Para lograr crecer al 8%, Wen ha anunciado que existen un nuevo plan de estí­mulo "y munición reservada" para ponerse en marcha en cualquier momento si el deterioro económico continúa. "Es necesario marcar un objetivo de crecimiento, aunque no sea fácil lograrlo. Lo mismo que un barco necesita una brújula para navegar. Saber hacia donde queremos ir", ha enfatizado.

Sobre el impulso al consumo interno, el primer ministro ha destacado el potencial de mercado que representan 900 millones de personas, de una población de 1.300 millones, que vive en el campo, y que pueden llegar a ser un mayor mercado que el de EEUU o la UE. "Además de mano de obra abundante, China cuenta con talentos competitivos. Hoy tenemos problemas de empleo, pero los recursos humanos serán a la larga ventajosos para el desarrollo", ha defendido.

Wen ha señalado que las reformas de la economí­a china continuarán en la construcción de la "economí­a socialista de mercado" y dándole protagonismo a las fuerzas del mercado que animen también a la inversión privada para renovar industrias obsoletas. "Lo importante es que hagamos un buen trabajo y fortalecer la supervisión de las medidas", ha insistido aludiendo a la necesidad de evitar la corrupción.

En cuanto al aumento de la contribución china al Fondo Monetario Internacional (FMI) que le reclaman tanto desde EE UU como otras potencias mundiales, Wen se ha pronunciado a favor de que "todos asuman las responsabilidades conjuntamente conforme a sus cuotas". "El incremento por parte de cualquier paí­s debe ser considerado según la situación de cada nación y sobre la base del principio de voluntariedad", ha destacado. Sobre este punto, ha añadido que la estructura de la administración interna del organismo internacional debe reformarse para evitar riesgos financieros y de inversión, equilibrar los derechos y deberes y prestar más atención a los intereses de los paí­ses en ví­as de desarrollo.

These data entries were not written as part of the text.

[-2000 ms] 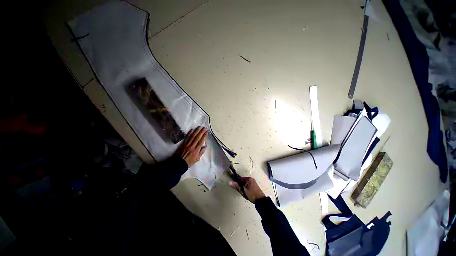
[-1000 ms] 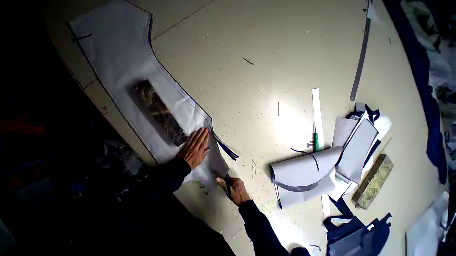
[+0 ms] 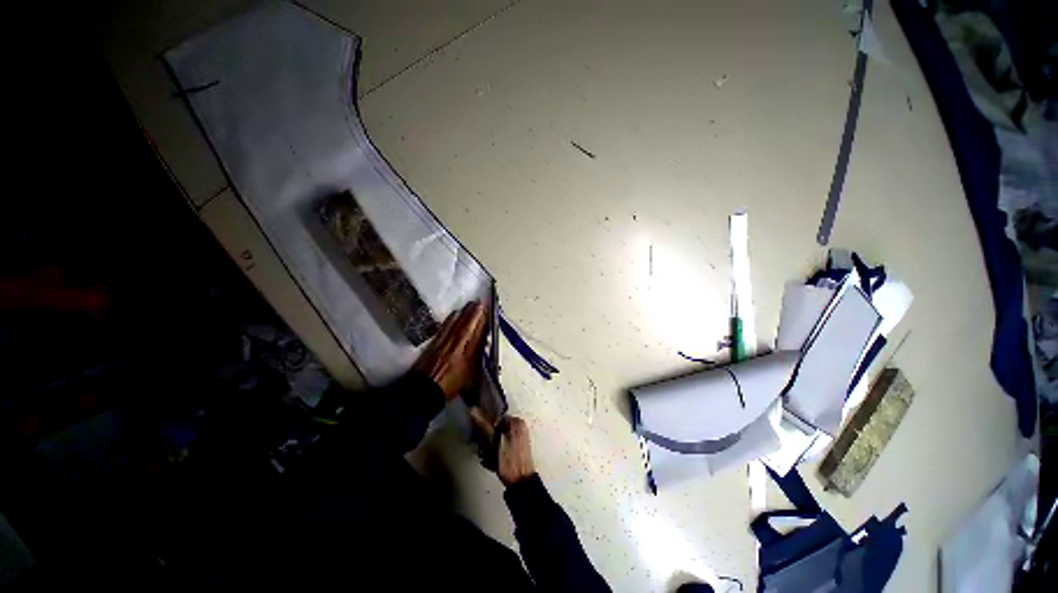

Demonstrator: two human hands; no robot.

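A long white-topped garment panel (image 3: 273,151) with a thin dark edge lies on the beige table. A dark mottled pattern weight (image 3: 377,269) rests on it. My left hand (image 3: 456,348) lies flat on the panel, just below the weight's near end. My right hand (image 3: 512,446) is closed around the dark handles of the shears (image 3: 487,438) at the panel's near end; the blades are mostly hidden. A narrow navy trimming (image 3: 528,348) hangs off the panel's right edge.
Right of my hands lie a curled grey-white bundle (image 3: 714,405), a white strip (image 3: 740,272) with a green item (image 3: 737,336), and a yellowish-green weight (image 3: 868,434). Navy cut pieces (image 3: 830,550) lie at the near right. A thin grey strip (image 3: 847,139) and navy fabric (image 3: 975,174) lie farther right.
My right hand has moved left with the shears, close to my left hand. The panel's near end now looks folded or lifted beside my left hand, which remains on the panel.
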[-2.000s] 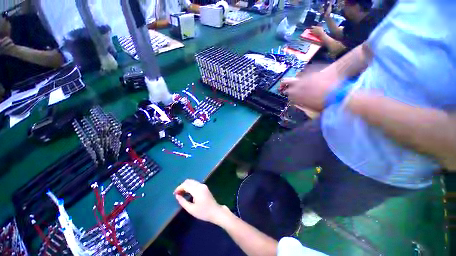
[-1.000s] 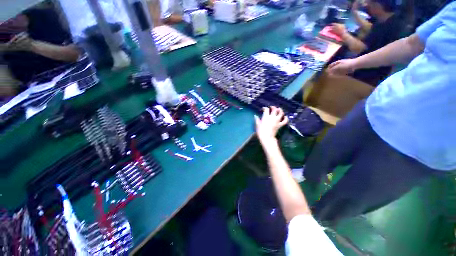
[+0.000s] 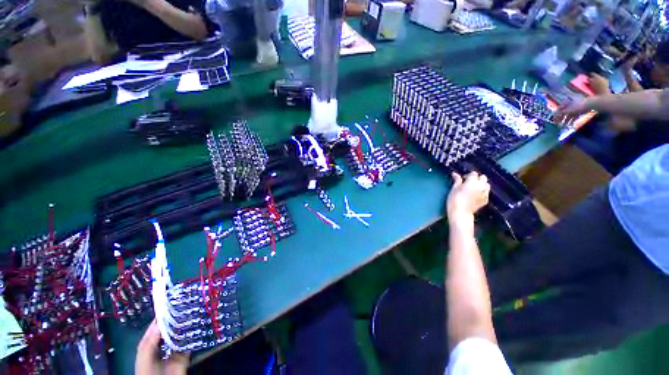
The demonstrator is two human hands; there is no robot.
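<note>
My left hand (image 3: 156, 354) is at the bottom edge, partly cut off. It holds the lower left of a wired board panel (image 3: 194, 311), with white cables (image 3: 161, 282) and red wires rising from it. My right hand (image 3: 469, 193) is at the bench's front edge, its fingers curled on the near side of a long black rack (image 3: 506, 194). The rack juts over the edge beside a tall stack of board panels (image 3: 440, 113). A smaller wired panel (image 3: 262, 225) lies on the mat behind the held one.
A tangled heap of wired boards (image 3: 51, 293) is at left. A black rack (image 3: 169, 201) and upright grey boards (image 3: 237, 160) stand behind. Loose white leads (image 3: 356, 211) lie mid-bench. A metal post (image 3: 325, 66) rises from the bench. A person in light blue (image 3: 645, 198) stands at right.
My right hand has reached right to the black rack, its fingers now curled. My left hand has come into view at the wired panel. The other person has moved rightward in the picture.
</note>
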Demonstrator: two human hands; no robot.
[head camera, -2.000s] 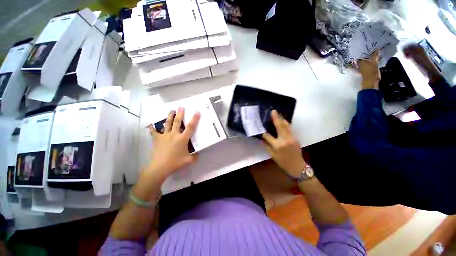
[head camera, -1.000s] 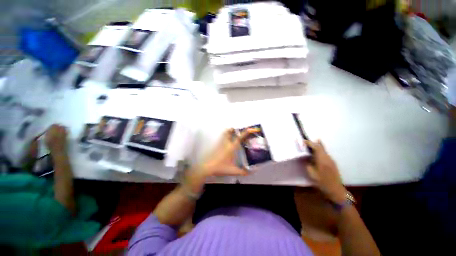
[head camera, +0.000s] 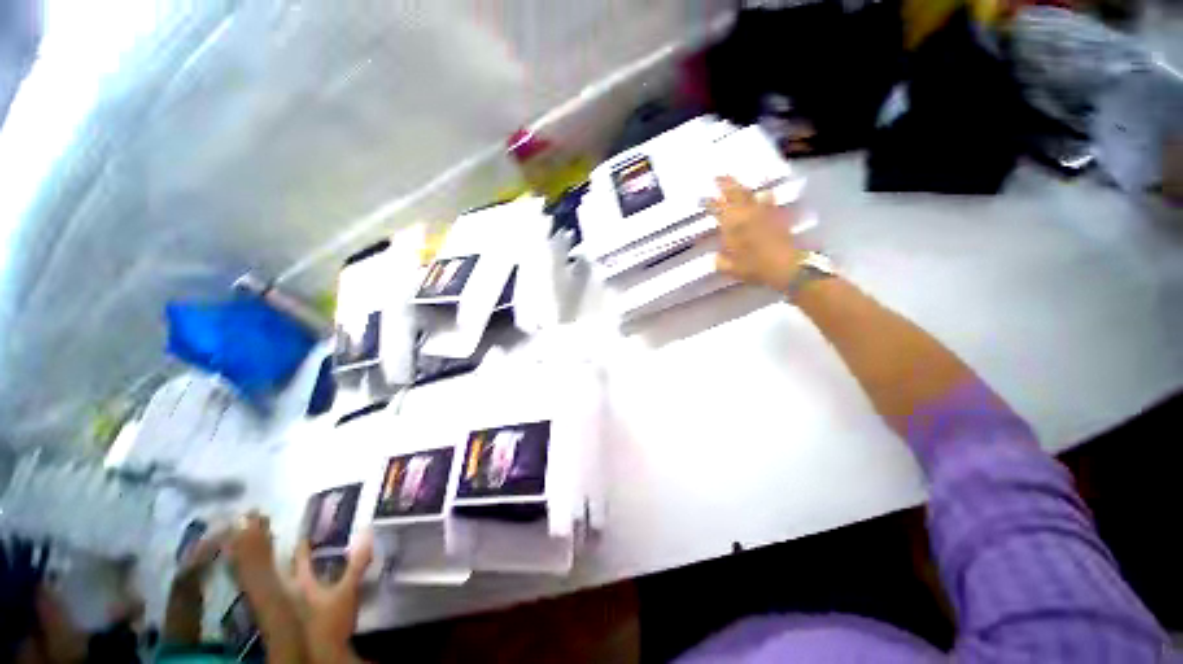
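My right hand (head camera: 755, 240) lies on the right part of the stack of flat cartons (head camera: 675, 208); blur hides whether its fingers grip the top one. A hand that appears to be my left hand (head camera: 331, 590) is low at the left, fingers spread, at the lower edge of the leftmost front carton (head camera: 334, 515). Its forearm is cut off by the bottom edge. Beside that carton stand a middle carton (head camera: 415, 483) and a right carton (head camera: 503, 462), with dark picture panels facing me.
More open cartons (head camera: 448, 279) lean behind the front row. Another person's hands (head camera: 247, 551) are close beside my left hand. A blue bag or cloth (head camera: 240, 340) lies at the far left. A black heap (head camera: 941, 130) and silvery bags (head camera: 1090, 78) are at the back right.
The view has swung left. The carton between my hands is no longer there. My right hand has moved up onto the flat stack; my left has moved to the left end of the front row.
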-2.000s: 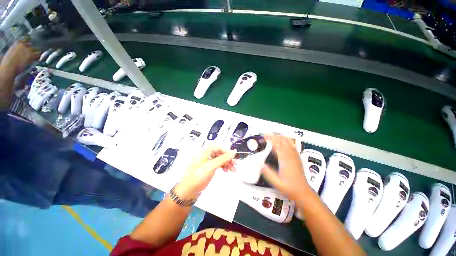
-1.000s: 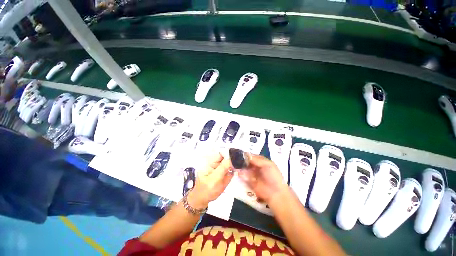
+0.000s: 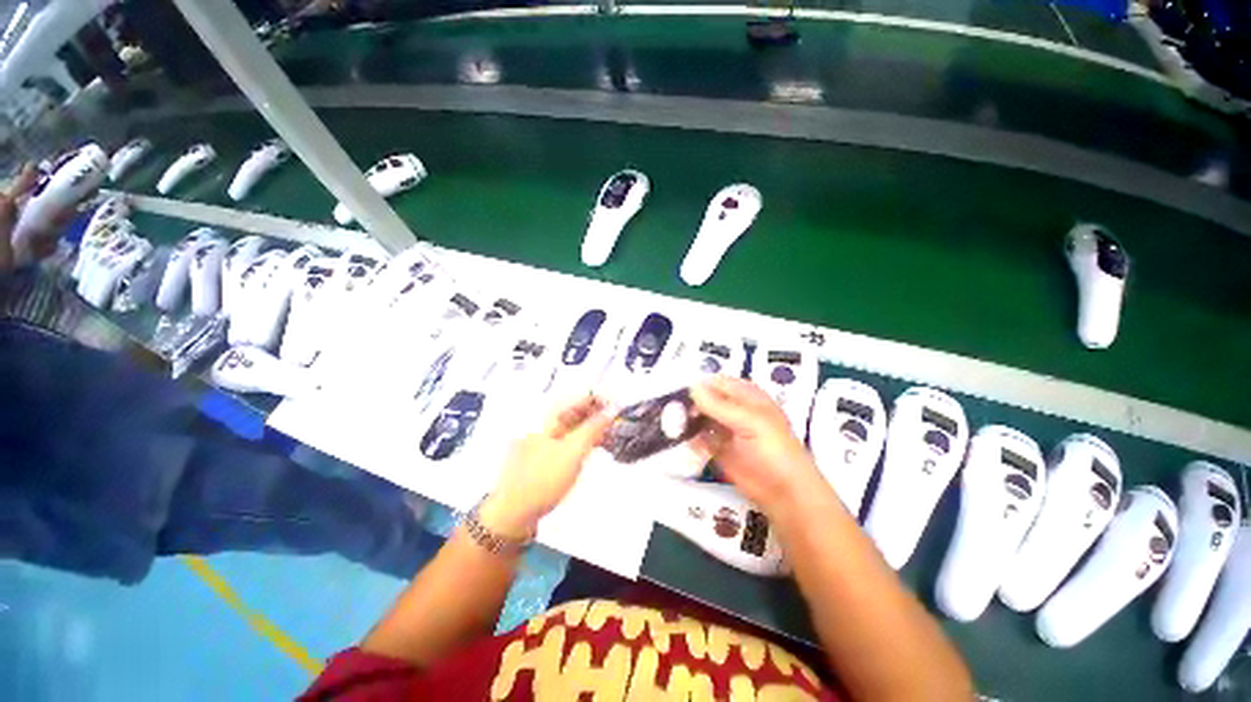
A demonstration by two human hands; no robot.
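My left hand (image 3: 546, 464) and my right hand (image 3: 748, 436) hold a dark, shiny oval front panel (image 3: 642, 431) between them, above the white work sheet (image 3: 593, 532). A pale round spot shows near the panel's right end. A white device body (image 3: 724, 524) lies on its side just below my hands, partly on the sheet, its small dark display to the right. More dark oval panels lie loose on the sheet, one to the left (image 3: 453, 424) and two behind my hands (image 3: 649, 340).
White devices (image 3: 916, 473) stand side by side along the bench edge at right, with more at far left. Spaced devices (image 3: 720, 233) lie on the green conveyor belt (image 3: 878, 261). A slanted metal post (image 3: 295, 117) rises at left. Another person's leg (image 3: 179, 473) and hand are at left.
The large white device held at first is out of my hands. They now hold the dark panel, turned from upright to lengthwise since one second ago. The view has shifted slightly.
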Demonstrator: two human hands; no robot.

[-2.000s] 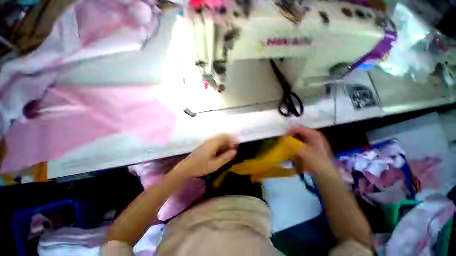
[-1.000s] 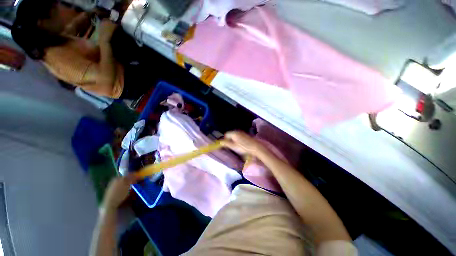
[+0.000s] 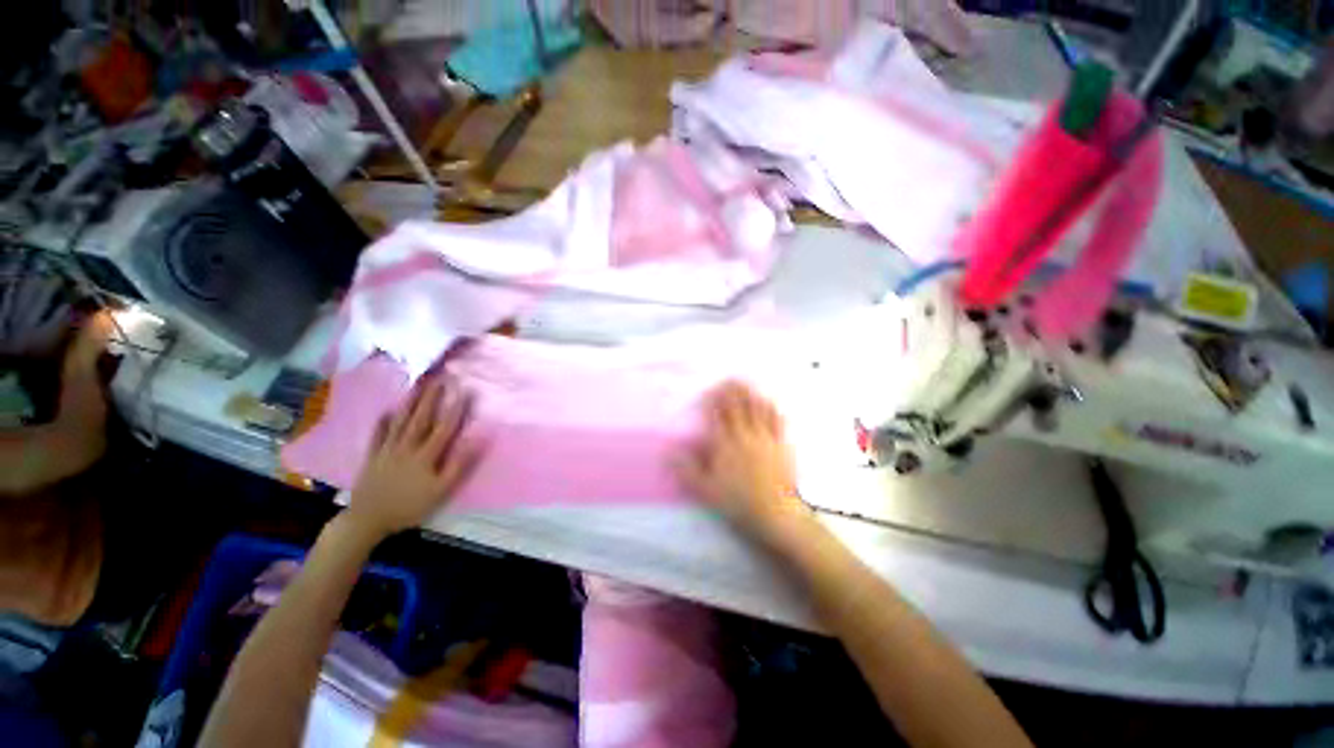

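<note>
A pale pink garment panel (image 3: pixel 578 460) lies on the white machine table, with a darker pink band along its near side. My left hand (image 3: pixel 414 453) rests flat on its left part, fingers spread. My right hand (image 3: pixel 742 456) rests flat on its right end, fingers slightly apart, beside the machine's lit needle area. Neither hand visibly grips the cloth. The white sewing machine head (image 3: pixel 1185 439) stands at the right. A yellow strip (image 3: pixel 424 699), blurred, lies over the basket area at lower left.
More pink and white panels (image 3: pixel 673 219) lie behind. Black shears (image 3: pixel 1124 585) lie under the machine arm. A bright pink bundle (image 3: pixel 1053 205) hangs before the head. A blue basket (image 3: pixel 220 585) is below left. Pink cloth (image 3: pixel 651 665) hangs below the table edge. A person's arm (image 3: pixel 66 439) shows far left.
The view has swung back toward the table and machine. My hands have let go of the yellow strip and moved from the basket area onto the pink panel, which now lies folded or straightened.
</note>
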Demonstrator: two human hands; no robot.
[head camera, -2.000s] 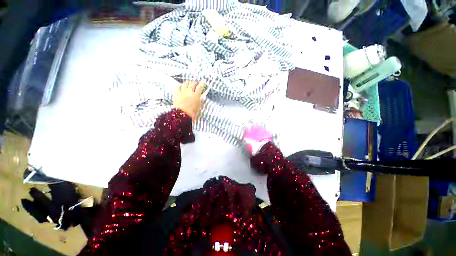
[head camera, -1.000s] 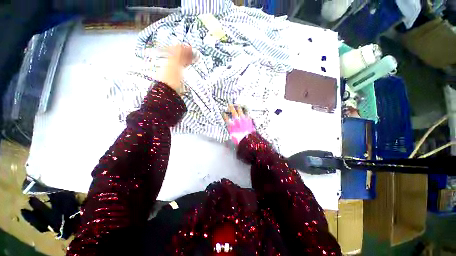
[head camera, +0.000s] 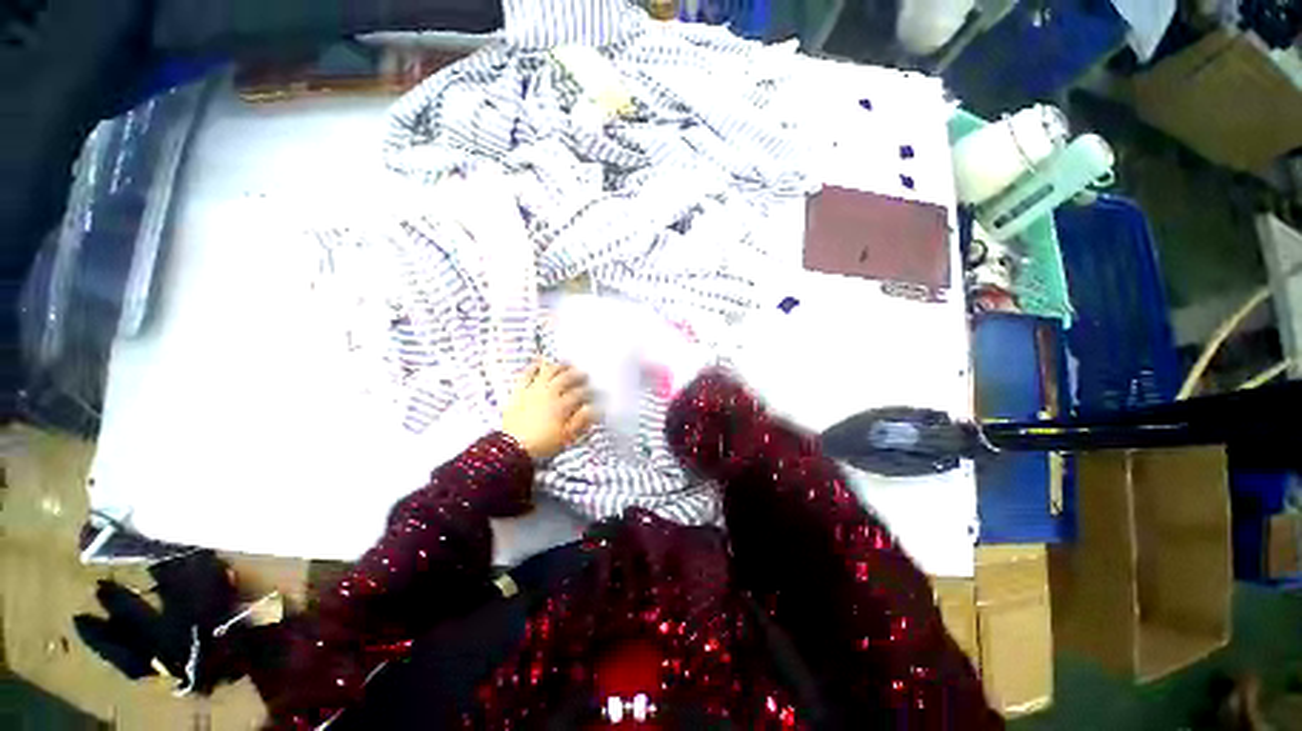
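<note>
A large heap of striped garment pieces (head camera: 614, 129) lies at the back and middle of the white table. A striped piece (head camera: 450, 293) spreads toward the near edge, and part of it lies against my body. My left hand (head camera: 548, 410), bare, is on the striped cloth near the front edge, fingers bent over it. My right hand (head camera: 664, 364), in a pink and white glove, is blurred and partly hidden by whitish cloth; its grip cannot be made out. The dark steam iron (head camera: 900, 440) rests at the right of the table.
A reddish-brown pad (head camera: 877, 240) lies at the right. A green basket (head camera: 1050, 271) with pale containers hangs beside the table's right edge. A black hose (head camera: 1142, 426) runs right from the iron. Cardboard boxes (head camera: 1178, 571) stand below right. Black scraps (head camera: 157, 617) lie at the lower left.
My left hand has come back from the heap to the near edge. Striped cloth has been drawn toward my body. My gloved right hand has become mostly covered by blurred whitish cloth.
</note>
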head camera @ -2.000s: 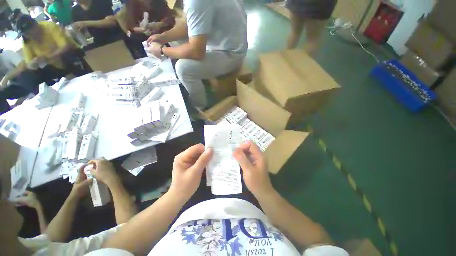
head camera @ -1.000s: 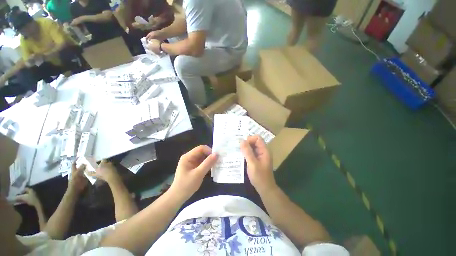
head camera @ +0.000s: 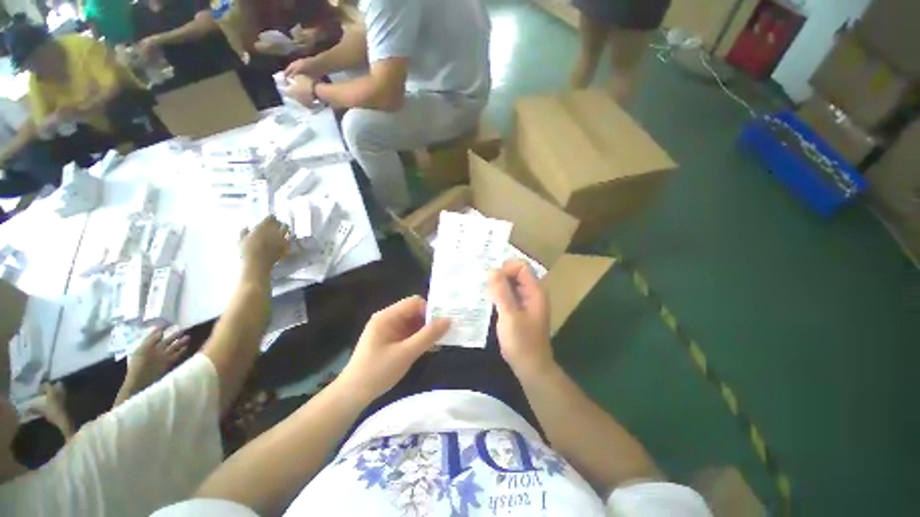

El ministro chino de Relaciones Exteriores, Yang Jiechi, dijo que los asuntos tibetanos son exclusivamente asuntos internos de China, e instó a Estados Unidos (EEUU) a que deje de interferir en los asuntos internos de China a través del asunto del Tí­bet.
"Tí­bet es una parte inalienable del territorio chino y los asuntos tibetanos son exclusivamente asuntos internos de China", dijo Yang.

El ministro Yang expresó la enérgica oposición y la indignación vehemente por parte de China, frente las recientes declaraciones hechas por el Gobierno estadounidense y por la aprobación este miércoles por la Cámara de Representantes de EEUU de una resolución sobre el Tí­bet, la cual habí­a presentado un grupo de congresistas en contra de China.